When we got to the hospital I was really wanting my pain medicine the pain was tremendous! The nurse took away all my medicine I came with and asked for all my medical history just dragging on my pain. Her shift was over and we got a new nurse, this girl was young and obviously newer. She always needed some help from other trained nurses on how to give me my blood transfusion. They wouldn't even get me started till very late. It was a whole waiting game. Before they would give me my blood tranfusion they had to get a blood culture so they needed two sources of my blood. They had a hard time finding a good vein to get anything, I was pricked four times before they found one.

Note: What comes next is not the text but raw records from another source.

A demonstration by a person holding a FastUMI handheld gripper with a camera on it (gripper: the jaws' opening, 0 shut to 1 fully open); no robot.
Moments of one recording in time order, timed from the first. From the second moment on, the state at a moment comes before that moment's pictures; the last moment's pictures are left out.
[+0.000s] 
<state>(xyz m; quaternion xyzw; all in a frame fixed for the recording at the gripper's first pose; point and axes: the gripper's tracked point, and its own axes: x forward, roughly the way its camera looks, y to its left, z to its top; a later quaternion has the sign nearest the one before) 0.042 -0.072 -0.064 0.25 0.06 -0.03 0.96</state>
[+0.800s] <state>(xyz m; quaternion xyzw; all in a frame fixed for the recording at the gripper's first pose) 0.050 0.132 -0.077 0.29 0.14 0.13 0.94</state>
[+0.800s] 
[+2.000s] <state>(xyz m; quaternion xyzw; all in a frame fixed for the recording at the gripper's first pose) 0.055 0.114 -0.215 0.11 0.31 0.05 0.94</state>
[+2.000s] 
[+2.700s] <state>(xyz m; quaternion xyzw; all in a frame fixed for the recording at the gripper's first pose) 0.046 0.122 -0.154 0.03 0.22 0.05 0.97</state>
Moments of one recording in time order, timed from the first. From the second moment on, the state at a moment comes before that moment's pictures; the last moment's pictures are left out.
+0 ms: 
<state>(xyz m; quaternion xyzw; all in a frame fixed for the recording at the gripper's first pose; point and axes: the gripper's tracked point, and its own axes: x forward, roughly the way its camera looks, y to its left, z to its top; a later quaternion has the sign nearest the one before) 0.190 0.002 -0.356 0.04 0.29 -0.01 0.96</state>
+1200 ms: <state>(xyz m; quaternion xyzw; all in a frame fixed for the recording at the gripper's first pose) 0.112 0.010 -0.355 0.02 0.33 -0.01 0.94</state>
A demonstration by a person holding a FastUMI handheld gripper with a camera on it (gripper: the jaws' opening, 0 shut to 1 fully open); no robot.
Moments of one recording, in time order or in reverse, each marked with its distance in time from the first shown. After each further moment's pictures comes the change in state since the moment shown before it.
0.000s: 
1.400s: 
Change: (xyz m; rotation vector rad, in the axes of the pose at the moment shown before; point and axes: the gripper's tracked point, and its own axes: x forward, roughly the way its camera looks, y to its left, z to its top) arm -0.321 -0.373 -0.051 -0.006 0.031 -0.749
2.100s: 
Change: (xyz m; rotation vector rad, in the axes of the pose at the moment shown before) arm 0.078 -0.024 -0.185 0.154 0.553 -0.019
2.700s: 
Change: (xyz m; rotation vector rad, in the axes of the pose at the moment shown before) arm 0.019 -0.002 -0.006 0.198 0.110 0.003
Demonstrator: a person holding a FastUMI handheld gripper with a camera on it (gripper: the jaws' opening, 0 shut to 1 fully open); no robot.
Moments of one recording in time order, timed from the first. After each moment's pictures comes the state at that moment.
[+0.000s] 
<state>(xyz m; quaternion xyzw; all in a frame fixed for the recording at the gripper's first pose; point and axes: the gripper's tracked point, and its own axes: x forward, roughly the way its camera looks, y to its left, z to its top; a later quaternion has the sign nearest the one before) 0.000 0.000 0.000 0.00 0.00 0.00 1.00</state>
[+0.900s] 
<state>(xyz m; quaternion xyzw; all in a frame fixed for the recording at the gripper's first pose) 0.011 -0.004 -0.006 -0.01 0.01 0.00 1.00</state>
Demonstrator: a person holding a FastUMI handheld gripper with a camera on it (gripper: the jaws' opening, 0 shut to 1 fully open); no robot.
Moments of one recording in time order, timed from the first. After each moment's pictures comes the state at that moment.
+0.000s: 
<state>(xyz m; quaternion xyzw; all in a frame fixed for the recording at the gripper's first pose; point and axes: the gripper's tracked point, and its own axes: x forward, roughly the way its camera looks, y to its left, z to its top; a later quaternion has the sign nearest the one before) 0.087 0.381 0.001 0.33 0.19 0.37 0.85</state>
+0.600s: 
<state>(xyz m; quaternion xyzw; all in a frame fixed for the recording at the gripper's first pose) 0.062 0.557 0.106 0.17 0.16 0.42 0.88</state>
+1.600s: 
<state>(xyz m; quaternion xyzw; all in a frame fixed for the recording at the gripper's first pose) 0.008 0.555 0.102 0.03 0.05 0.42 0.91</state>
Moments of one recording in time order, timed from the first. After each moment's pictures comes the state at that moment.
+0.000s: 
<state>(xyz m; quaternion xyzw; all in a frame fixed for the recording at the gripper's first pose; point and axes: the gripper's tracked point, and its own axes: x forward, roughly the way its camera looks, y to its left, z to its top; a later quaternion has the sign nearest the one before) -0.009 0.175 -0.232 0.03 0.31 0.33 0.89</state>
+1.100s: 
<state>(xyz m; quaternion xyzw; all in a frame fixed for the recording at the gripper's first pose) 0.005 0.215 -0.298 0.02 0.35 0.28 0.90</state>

My left side of my face by that day was pretty swollen and I couldn't even see through my left eye. They were worried about it and wanted to get me into a CT scan to make sure everything was okay. It was getting later and later at night. At one point I went to go to the bathroom and suddenly I was hacking and wheezing and I accidently swallowed some of my saliva, which resulted in me having to puke and puke for a while. While I was in the bathroom puking people had come in with a wheelchair to get me to take me to the room to get my CT scan done at around 1:30 AM. They waited for me until I finally was able to come out. When we reached the CT room I was very nervous because if I layed back I was sure I would swallow more saliva and was going to puke all over myself in the middle of the scan. I was breathing really heavy when I got there. They were trying to get a good vein so they could give me the syrum. They couldn't do it on either of my arms. They wanted me to wait outside while they called their supervisor, who was someone they said can always get the vein on the first time. If that was true, why didn't they do that a while ago? They pricked me nine times before they found a good vein. while we waited I broke down, it was the darkest time of my life. At that moment I was in severe pain, I was very discouraged, sad, mad, and broken. I wanted everything to just be over I wanted normality! I remember talking about what Hell I was going through with my mom those few minutes. I was desperate for my medicine and wanted this moment to be over already. I finally got through my CT scan and got back to my room and eventually got my pain medicine and was able to breathe again. Around an hour later they started my blood transfusion through out the night. It was the longest night, I didn't get any sleep with them coming in to bug me almost every fifteen minutes. I was never so happy to be home when they released me. I will never forget that night.

1 comment:

  1. Oh Tiff... I love you so much. Reading your words make me hurt for you all over again... but at the same time you make me so proud of how strong you are. I've said it a million times, Cancer Sucks, and I hate that you have had so much pain and agony from it. You have risen above with such amazing faith and strength!